The spider remains still and silent.
It is amazing, thinks the girl, how we remain. How peaceful and without ill will we accept our lives and share in the quiet solitude of our room. Looking down, the girl notices some papers on the floor; she picks them up and sets them on her table by the bed; she remains standing. The moonlight surrounds the girl’s bed into a misty aura as it reflects off floating particles of dust, the spider’s lace is illuminated in the soft rays and the girl watches her sitting, waiting, calm, as if all of time stretches out before her endlessly and nothing is of great importance.
Suddenly, the spider’s web shakes violently; she surges frantically forward and grabs her pray, a fly unfortunate enough to have wandered into her lair. Within seconds the spider has wrapped the fly into a tidy package of silken thread; eyeing her delicacy she rests. Her body, a round shining orb illuminated by the light, sits amidst an abstract disarray of severed lines.
The girl is not shocked; she has seen this transformation many times before, this quiet, restrained wait followed by frenzied action. She sits back down on the bed and watches the web as the vibrations slow; stillness returns as the spider resumes her quiet watch and meticulously mends each thread until the web appears untouched. The girl remains still as well, watching the moon that has come into view outside her small window. It hangs tethered inside a small circle of clouds that are illuminated in a soft pumpkin hue. Her hands rest on her knees; a tuft of hair falls free and drops to the side of her face; this is the only motion as the moon scurries under clouds drifting east and disappears beyond the window view.

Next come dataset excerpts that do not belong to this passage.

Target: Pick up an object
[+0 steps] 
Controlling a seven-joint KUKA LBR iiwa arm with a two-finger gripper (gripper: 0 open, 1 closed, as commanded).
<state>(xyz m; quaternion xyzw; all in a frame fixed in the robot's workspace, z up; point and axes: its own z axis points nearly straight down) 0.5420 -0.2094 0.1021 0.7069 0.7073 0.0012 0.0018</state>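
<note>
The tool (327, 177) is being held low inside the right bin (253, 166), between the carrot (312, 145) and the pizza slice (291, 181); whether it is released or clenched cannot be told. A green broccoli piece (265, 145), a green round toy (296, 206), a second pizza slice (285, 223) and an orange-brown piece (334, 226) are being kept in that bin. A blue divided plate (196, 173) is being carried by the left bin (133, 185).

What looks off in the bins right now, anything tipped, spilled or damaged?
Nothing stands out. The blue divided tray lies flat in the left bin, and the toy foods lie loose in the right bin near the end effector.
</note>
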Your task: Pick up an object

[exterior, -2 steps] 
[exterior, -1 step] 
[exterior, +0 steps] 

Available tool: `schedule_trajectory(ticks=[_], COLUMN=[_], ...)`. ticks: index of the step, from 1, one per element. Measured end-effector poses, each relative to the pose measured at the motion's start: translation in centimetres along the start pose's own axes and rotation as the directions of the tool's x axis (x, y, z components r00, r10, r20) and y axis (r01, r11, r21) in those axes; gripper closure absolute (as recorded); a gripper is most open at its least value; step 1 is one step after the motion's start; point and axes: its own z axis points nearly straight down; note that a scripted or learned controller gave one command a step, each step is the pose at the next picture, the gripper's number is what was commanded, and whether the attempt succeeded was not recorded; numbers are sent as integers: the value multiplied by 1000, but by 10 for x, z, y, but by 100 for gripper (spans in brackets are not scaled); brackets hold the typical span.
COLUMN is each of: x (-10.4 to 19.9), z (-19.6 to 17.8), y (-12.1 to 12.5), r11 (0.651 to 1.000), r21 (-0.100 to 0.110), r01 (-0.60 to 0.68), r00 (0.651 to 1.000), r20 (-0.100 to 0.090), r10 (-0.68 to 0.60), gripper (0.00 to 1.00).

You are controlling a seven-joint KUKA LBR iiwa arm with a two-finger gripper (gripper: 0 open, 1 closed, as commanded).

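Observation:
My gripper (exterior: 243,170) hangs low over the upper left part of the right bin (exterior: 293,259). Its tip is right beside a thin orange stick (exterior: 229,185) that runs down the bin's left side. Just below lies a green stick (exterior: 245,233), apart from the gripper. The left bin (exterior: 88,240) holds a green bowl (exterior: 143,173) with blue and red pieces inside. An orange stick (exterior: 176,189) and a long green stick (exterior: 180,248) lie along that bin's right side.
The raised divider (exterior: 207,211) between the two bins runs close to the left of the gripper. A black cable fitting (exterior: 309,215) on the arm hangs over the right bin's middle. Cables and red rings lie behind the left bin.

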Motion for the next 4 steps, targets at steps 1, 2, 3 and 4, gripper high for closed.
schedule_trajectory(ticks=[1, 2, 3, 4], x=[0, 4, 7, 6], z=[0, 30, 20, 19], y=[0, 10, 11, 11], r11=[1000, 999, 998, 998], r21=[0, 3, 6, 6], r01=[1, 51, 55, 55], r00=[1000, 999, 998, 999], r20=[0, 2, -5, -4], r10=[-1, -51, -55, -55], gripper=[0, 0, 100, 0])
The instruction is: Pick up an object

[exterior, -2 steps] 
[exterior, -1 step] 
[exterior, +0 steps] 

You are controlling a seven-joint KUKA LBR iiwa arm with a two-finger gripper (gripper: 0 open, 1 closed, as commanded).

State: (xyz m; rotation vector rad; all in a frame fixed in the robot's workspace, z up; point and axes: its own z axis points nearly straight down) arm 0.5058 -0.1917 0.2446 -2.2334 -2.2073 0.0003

Suddenly animated, as if an unseen hand had flipped a switch, her movements more
similar to an abandoned, intelligent machine waiting for serendipity to once again bring life to her rusted gears than the quiet child that lingered motionless for so long, the girl turns her head and gathers the stack of blank paper from the table. Like a magician procuring a lost coin from behind an ear or conjuring a white rabbit from a hat, she retrieves a silver pen from inside her shirt. As the last of the moon shadows fade she stretches out on the bed and begins writing.

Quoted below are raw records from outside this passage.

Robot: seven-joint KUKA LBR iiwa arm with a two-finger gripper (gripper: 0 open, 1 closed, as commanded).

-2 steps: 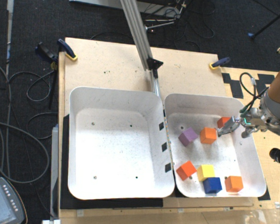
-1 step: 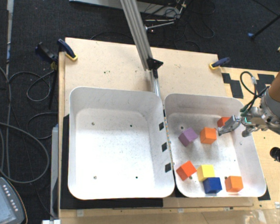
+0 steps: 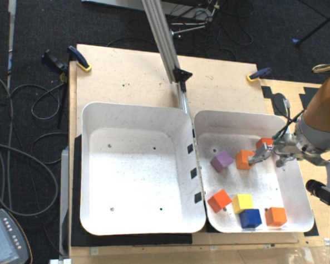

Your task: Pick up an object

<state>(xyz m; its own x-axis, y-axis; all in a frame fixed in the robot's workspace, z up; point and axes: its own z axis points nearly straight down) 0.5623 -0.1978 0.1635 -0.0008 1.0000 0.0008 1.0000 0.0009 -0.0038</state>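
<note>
Right bin, six blocks; gripper lowered among the upper group.

The gripper (image 3: 256, 156) is seen low in the right bin (image 3: 210, 123), touching the orange block (image 3: 243, 159); whether it is spread or closed cannot be told. A purple block (image 3: 222, 160) is placed just left of that block, and a red-orange block (image 3: 264, 143) is partly hidden behind the gripper. Along the near wall are listed an orange-red block (image 3: 220, 200), a yellow block (image 3: 242, 203), a blue block (image 3: 250, 218) and another orange block (image 3: 276, 216). The left bin (image 3: 135, 118) is set beside it.

A pale wooden surface (image 3: 140, 77) carries two shallow white bins: the left bin (image 3: 91, 152) touching the right bin (image 3: 295, 189) beside it.
</note>
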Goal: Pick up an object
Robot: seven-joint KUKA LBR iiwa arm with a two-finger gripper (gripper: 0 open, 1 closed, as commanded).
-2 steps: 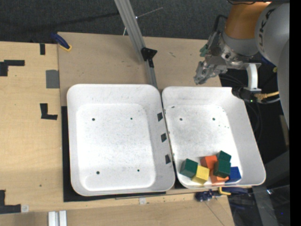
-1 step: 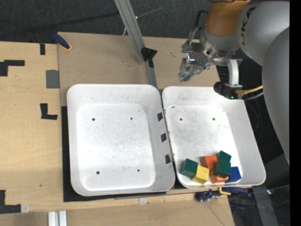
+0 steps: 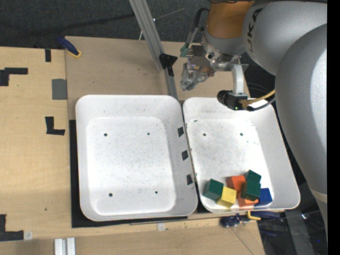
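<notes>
Camera view, overhead at a slant: the surface carries two shallow white bins side by side. Left bin sits on a dark mat. Right bin holds a small cluster of blocks in its near right corner.

Cluster contents: a green block at the left of the group, a yellow block touching it on the near side, an orange block behind the yellow one, a dark green block to the right standing partly on the others, and a blue block at the near right against the bin wall. Blocks are touching or partly overlapping; exact stacking cannot be told.

Arm reaches in from the right, orange band above the wrist. Gripper hangs above the surface just beyond the far rim, near the gap between the two bins, well apart from the block cluster. Nothing shows between the fingers; whether they are wide or narrow I cannot tell, the tips are too small and cluttered.

A slanted metal rail crosses the surface just left of the gripper.
</notes>
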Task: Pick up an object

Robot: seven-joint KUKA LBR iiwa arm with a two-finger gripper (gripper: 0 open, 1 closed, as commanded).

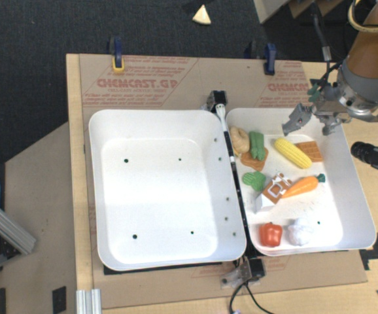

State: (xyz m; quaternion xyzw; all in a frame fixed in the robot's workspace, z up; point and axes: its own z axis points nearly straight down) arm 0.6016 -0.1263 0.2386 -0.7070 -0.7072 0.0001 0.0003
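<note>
Setting: a cardboard-covered bench (pixel 176 77) on dark carpet, bearing two shallow white bins side by side, with blue clamps at the board's far edge.
Objects: all lie in the right bin (pixel 356 201). A corn cob (pixel 292 153) sits near its far end, touching a waffle-like orange piece (pixel 310 151) on its right.
Nearby items: a green pod (pixel 257 145) and a tan piece (pixel 240 139) lie by the bin's left wall; a green leafy piece (pixel 254 180) sits below them.
Middle of bin: a carrot (pixel 300 186) lies slantwise beside a small brown-and-white block (pixel 278 188).
Near end: a red pepper (pixel 271 234) and a white crumpled lump (pixel 299 232) rest close together.
Left bin: the left bin (pixel 156 188) holds none of these items.
Gripper: the gripper (pixel 313 118) hangs over the right bin's far end, just above and beyond the corn cob. Its two fingers stand apart and nothing is between them.
Arm: the arm (pixel 371 57) reaches in from the right.
Progress: nothing is lifted yet. By the look of it, the descent, the closing on an item and the lift all remain. The corn cob seems the nearest candidate.
</note>
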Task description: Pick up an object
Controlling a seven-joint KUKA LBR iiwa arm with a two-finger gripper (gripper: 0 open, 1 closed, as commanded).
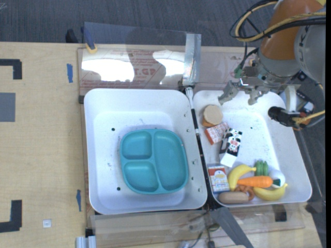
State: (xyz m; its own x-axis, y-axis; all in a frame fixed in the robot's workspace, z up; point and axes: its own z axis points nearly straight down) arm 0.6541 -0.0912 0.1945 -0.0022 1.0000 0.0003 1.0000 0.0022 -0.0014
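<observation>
Two white bins (pixel 103 107), one teal tray (pixel 153 160), two bananas (pixel 239 173)

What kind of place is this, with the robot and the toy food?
Probably a robot lab bench. A grey arm reaches over two white bins: one holds a teal tray, the other toy food like a banana and carrot.

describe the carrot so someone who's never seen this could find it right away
Look in the right bin, at its near end where the toy food is piled. The carrot lies between two yellow bananas. It is the only orange piece, with green leaves at one end.
</observation>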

Using the light that streams endlessly in from the hall, she writes feverishly without stopping, grasping each thought as it rises to the surface, released and thrown about in a violent imaginative storm after months of calm, hypnotic waves. The words burst out of their banks and spread in obedient rows across the parched paper earth; the accumulating pages cascade gracefully off the edge of the bed and blanket the floor.

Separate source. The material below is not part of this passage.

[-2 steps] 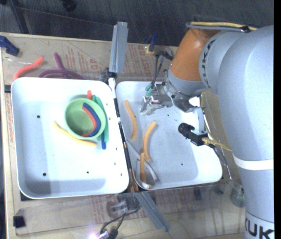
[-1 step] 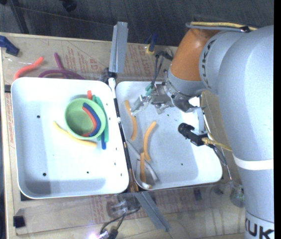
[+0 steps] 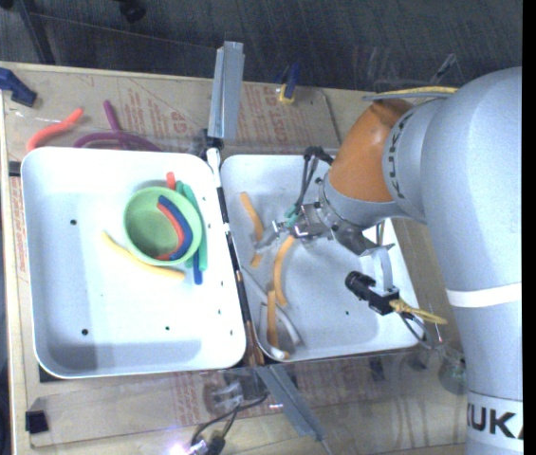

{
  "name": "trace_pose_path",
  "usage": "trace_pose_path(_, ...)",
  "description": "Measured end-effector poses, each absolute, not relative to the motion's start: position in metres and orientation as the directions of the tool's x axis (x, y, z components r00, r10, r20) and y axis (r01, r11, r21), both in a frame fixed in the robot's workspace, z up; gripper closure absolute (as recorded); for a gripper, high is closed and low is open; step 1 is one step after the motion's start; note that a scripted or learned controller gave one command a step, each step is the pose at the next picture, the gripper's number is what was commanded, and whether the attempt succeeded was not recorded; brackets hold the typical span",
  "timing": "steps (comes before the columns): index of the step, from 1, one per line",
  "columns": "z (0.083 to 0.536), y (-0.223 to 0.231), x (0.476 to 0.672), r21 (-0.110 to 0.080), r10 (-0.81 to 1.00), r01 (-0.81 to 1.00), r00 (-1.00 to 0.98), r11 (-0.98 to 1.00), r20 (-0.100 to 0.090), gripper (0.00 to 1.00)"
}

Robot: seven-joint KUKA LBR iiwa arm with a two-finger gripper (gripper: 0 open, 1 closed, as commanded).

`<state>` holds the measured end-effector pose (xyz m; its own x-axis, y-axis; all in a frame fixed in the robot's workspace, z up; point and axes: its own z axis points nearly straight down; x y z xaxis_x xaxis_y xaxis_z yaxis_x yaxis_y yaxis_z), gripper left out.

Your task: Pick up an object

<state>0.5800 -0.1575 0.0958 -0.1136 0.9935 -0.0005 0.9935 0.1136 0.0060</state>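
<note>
Camera view — the gripper is low in the right bin, at an orange strip lying just below it. Whether the jaws are spread or closed cannot be told. Judged: nothing lifted yet — grasp and raise remain.

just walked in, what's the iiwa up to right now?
The arm is reaching in from the right over the right bin, with its gripper low among the orange sticks there. Whether it has caught anything is not visible from this angle. The left bin holds a green bowl with red and blue curved pieces in it and a yellow strip under its edge, untouched.
</note>
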Motion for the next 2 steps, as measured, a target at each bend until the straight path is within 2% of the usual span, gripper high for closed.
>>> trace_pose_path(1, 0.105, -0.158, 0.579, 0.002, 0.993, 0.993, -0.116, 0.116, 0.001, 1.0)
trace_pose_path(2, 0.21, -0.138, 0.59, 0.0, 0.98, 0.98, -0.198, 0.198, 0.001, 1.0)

Here, behind these walls, in her room within walls, within more walls. In this room where she spends hours alone, a never changing space that offers little more than silence and solitude, she has laid down the beating of hearts and the air filled lungs of life. She has laid bare the dark harshness of humanity and the hopes of a generation that many perceive as already lost.
To some she is a prisoner, kept here against her will. The girl knows better. In her fantasy escapes she travels to distant lands breathed into creation and bound in volumes stacked at her bedside; she creates worlds of words that fly off the pages, crawl through the bars and drift away into the night sky. Here, in her own room, in the pleasant company of her eight-legged arachnid companion, she holds pen in hand and knows that she is so much more.
Gathering the scattered papers she arranges them in order and places them in a neat stack on the table. Concealing her pen tidily away she bids goodnight to the spider that has consumed her ghastly meal and moves about daintily tidying her woven threads. The girl settles under blankets course and plain as clouds float swiftly past her window and out of view. Closing her eyes she drifts away.